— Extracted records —

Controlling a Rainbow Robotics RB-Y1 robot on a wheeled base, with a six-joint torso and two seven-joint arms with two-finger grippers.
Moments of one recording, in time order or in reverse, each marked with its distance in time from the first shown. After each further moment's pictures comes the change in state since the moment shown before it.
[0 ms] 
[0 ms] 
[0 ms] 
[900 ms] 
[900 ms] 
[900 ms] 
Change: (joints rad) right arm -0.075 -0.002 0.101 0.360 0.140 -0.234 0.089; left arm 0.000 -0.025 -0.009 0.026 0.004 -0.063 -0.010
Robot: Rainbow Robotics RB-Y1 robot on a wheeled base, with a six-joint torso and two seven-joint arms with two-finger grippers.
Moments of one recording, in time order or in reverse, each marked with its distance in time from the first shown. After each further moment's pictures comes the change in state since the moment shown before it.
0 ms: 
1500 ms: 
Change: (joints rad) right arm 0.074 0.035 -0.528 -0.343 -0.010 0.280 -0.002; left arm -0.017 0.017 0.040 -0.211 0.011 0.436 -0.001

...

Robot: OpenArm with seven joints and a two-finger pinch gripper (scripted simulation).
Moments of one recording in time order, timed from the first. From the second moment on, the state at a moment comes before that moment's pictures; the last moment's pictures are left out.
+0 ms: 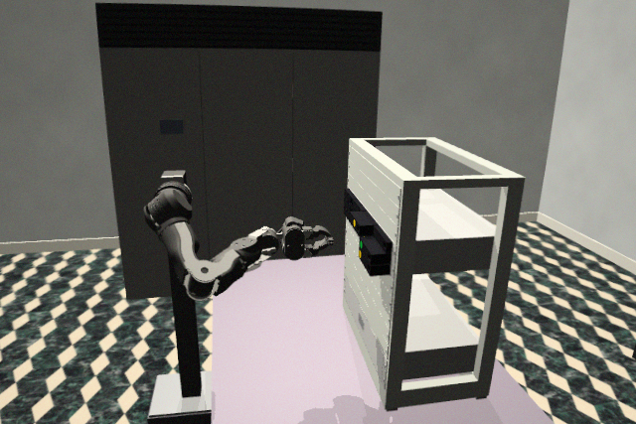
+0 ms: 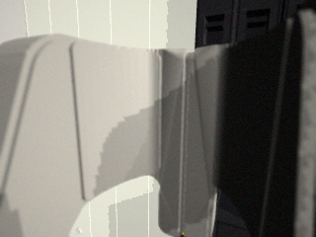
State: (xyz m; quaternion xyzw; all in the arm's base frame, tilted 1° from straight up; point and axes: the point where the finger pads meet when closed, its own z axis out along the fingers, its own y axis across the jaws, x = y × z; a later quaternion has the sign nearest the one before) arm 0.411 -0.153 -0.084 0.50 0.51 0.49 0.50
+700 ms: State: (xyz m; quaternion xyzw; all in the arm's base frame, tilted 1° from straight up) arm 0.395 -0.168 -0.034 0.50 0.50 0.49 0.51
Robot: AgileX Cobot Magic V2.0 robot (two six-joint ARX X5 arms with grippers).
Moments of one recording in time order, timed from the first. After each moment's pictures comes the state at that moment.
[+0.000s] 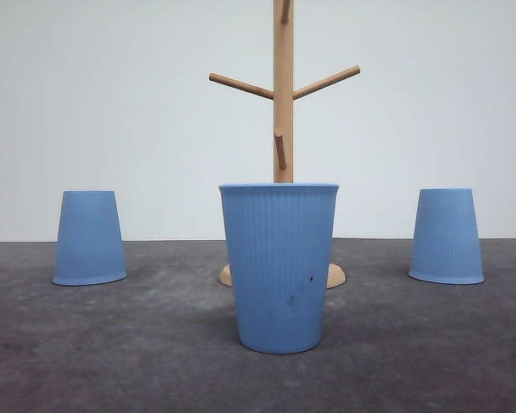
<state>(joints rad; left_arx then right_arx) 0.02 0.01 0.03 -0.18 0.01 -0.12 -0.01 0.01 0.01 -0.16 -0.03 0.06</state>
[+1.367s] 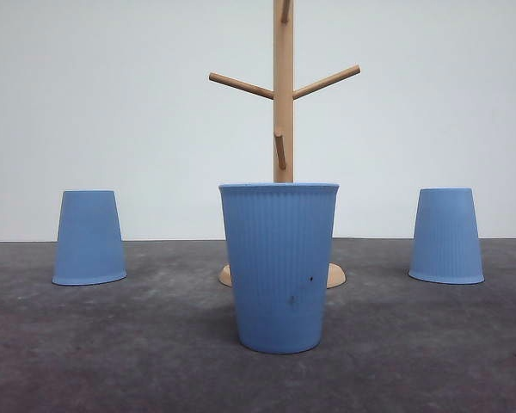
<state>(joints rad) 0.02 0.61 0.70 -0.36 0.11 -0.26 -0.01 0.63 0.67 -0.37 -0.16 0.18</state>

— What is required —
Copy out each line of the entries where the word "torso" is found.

— Written solution —
Controlling a Rainbow Robotics RB-Y1 robot on a wheeled base, with a six-joint torso and two seven-joint arms with two-finger grippers.
Robot: Rainbow Robotics RB-Y1 robot on a wheeled base, with a six-joint torso and two seven-joint arms with two-finger grippers.

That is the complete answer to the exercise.